“Even kill us, even ride on us.” How a Kuban village struggles with a landfill surrounded by rice paddies
The village of Poltava thundered throughout the country in April 2023. Local residents blocked the road along Telman Street for several days. People took turns on duty to keep the garbage trucks out. At some point, the truck literally began to run into people. One elderly woman lost consciousness, but the rest of the protesters were not seriously injured.
The police stood by and watched blankly. As a result, the next day, a man in a wheelchair drove out to the bridge leading to the landfill. He held a banner reading “Stop the Garbage Genocide” in his hand and refused to leave until he spoke to the local police chief. Finally, the head of the district, Yuri Vasin, came to him, and only then was it possible to agree with the pensioner.
The confrontation around the landfill in the village has been going on for almost two years. A small dump was in Poltava since Soviet times, but the garbage did not bother the locals too much. Everything changed in the fall of 2021, when the villagers found out that waste from almost all over the region would be brought to them. Already in the winter of that year, more than a thousand people took to the first street protest action. The journalist Gleb Pyanykh, known for the Maximum program with “scandals, intrigues and investigations,” even came to Poltavaskaya. The Kuban security forces could not stand the intrigue: the reporter was detained almost immediately .
Until November 2021, Natalya Garyaeva did not think at all about the landfill in her native village. The woman developed her own business: her family owns the largest car repair shop in the area and several stores. Now she calls herself the leader of the protest – and other villagers agree with this.
We agreed to an interview with Natalia in one of the buildings of her company. A courteous employee of the company meets us at the door, opens the massive wooden doors and leads us into the boss’s office. Natalya asks to wait a bit – she is talking on the phone, sitting in a massive leather chair. A large table in front of her is lined with flowers – the day before the meeting, Garyaeva had a birthday.

In May, Natalya Garyaeva several times went to solo pickets and demanded a meeting with the governor of Kuban / Photo: Alina Desyatnichenko for New Tab
“I was living my life when the people who live closest to the landfill started to panic. All! Catastrophe! You can leave the village, – says Natalia. – I considered myself apolitical, always busy. But when I found out about the scale of the problem, I actively joined the fight.”
Previously, garbage from resort towns, including Tuapse and Sochi, was taken to another landfill among the fields – Belorechensky (about 250 km from Sochi). In 2021, they decided to close it, as it was 1.5 times full. Then the question arose before the Kuban authorities: where to carry tons of garbage?
It was not possible to conclude a contract for the transportation of waste from Sochi for almost 2 billion – not a single application was submitted for the competition, not a single landfill in the region was ready to accept such volumes of garbage. Then the regional Ministry of Fuel and Energy Complex and Housing and Public Utilities reported in their social networks that they were considering the option of a landfill in the village of Poltavskaya.
Natalya says: no one officially warned the inhabitants of the village that they would be transported garbage from the resorts of Tuapse and Sochi.
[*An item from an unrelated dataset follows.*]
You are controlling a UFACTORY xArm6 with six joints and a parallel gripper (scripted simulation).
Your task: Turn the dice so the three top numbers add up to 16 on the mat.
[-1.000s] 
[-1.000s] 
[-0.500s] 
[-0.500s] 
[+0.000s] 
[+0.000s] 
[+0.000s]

This became known only from documents leaked to the network from a meeting of the interdepartmental commission. According to Garyaeva, the volume of waste should have increased by 5-6 times.
The fact is, says Natalya, that the authorities of the Krasnodar Territory considered a small dump in Poltava to be a MSW landfill. But if a landfill is any, even a spontaneously equipped place where garbage is dumped, then only a specially equipped facility can be a landfill. For example, a landfill should have infrastructure for isolating waste with groundwater, collecting and filtering toxic effluents, and removing landfill gas.
What else distinguishes a landfill from a landfill?
The residents of the village, recalls Garyaeva, did not want to accept garbage from Sochi and Tuapse at all, and they went out to protest. As a result, the authorities abandoned this idea – instead, waste from the neighboring Crimean and Slavyansk regions was taken to Poltava. Strings of garbage trucks pulled into the village and the landfill turned into a giant, fetid landfill, poisoning not only fertile soil, but also people’s lives.
How a Soviet landfill became a family business
The house of pensioner Lyudmila Borisovna Grishkova is located half a kilometer from the current landfill. She recalls that she moved to the village in 1989 – then next to her house there were only treatment facilities and a huge meadow. Immediately behind it was a small district dump.